* [Prompt] Even the shortest line counts, so transcribe all the data exactly.

* [Dataset content]

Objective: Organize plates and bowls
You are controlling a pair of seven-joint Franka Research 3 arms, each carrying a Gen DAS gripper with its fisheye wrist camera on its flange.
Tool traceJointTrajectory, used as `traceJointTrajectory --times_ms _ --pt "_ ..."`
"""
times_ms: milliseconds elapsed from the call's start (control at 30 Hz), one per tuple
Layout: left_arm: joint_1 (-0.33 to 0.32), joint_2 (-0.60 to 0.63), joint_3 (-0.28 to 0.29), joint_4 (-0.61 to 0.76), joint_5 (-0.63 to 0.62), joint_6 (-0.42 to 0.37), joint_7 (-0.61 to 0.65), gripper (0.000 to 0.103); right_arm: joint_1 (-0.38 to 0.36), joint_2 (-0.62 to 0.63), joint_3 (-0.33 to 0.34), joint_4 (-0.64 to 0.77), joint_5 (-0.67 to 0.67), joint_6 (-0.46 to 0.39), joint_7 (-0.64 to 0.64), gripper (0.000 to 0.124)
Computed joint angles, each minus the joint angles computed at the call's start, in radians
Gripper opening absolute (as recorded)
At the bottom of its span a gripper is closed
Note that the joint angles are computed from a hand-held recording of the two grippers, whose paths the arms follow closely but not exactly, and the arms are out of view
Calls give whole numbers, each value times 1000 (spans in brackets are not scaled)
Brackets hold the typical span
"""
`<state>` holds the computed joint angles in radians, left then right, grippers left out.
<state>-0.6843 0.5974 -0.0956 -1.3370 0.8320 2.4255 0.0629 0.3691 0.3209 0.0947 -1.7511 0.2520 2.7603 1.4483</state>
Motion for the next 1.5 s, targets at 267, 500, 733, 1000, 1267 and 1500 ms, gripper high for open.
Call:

* [Task response]
Objective: Organize plates and bowls
You are controlling a pair of seven-joint Franka Research 3 arms, each carrying a Gen DAS gripper with its fisheye wrist camera on its flange.
Tool traceJointTrajectory, used as `traceJointTrajectory --times_ms _ --pt "_ ..."`
"""
times_ms: milliseconds elapsed from the call's start (control at 30 Hz), one per tuple
Layout: left_arm: joint_1 (-0.33 to 0.32), joint_2 (-0.60 to 0.63), joint_3 (-0.28 to 0.29), joint_4 (-0.61 to 0.76), joint_5 (-0.63 to 0.62), joint_6 (-0.42 to 0.37), joint_7 (-0.61 to 0.65), gripper (0.000 to 0.103); right_arm: joint_1 (-0.38 to 0.36), joint_2 (-0.62 to 0.63), joint_3 (-0.33 to 0.34), joint_4 (-0.64 to 0.77), joint_5 (-0.67 to 0.67), joint_6 (-0.46 to 0.39), joint_7 (-0.64 to 0.64), gripper (0.000 to 0.124)
Computed joint angles, each minus the joint angles computed at the call's start, in radians
Gripper opening absolute (as recorded)
At the bottom of its span a gripper is closed
Note that the joint angles are computed from a hand-held recording of the two grippers, whose paths the arms follow closely but not exactly, and the arms are out of view
Calls give whole numbers, each value times 1000 (spans in brackets are not scaled)
Brackets hold the typical span
"""
`<state>` holds the computed joint angles in radians, left then right, grippers left out.
<state>-0.6843 0.5974 -0.0956 -1.3370 0.8320 2.4255 0.0629 0.3691 0.3209 0.0947 -1.7511 0.2520 2.7603 1.4483</state>
Motion for the next 1.5 s, targets at 267, 500, 733, 1000, 1267 and 1500 ms, gripper high for open.
Call:

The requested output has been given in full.